Misalnya wawancara dimana? Kapan dan berapa lama?
4) Batas uang
Batas ini berhubungan dengan penghargaan klien dengan perawat berupa uang. Disini
juga perluadanya perhatian mengenai tawar-menawar terhadap klien miskin tentang
biaya pengobatan untuk mencegah timbulnya pelanggaran batas.
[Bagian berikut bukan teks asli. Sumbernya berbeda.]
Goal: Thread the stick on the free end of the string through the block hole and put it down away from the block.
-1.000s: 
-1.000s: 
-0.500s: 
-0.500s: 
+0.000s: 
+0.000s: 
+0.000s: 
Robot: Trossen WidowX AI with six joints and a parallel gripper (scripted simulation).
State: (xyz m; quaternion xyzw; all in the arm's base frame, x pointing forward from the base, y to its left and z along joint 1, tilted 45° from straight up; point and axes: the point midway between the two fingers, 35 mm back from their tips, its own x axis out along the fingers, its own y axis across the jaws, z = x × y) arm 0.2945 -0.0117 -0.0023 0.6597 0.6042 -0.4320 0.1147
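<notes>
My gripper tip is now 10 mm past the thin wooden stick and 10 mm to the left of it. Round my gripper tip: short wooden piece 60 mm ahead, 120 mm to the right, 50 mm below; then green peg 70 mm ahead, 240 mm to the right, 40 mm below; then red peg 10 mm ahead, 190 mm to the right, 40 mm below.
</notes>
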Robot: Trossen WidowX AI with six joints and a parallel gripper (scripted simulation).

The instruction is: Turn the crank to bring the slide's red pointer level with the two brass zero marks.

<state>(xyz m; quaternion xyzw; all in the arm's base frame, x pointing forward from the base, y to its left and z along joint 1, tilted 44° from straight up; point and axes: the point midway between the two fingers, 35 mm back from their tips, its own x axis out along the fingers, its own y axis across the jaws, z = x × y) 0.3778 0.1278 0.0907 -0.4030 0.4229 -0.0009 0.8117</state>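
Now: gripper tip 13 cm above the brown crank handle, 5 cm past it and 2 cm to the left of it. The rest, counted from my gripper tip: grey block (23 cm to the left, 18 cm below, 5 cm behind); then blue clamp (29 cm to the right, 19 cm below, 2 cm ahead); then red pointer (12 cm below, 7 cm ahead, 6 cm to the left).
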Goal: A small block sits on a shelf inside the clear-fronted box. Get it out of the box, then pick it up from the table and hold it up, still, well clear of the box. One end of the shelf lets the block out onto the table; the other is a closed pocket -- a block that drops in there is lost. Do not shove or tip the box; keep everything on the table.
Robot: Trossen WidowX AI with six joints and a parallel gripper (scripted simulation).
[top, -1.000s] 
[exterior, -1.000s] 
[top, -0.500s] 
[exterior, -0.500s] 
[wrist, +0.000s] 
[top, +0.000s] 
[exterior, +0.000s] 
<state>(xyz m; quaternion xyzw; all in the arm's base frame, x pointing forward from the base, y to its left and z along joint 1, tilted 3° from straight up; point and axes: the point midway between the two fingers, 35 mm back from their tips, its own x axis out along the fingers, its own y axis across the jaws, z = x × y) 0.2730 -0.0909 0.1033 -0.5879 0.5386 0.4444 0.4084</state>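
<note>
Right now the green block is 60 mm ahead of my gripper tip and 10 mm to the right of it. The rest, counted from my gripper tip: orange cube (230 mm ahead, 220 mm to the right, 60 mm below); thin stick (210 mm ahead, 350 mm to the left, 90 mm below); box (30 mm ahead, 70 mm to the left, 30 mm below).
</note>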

5) Batas pemberian hadiah dan pelayanan
Masalah ini controversial dalam keperawatan, namun yang pasti hal ini melanggar
batas.
6) Batas pakaian
Batas ini berhubungan dengan kebutuhan perawat dalam berpakaian secara tepat dalam
hubungan terapeutik perawat dank lien. Dimana perawat tidak diperbolehkan memakai
pakaian yang tidak sopan.
7) Batas bahasa
Perawat perlu memperhatikan nada bicara dan pilihan kata ketika komunikasi dengan
klien. Tidak terlalu akrab, mengarah sikap seksul dan memberikan pendapat dengan
nada menggurui merupakan pelanggaran batas.
8) Batas pengungkapan diri secara personal
Mengungkapkan diri secara personal dari perawat yang tidak berhubungan dengan
Tujuan terapeutik dapat mengarah kepada pelanggaran batas.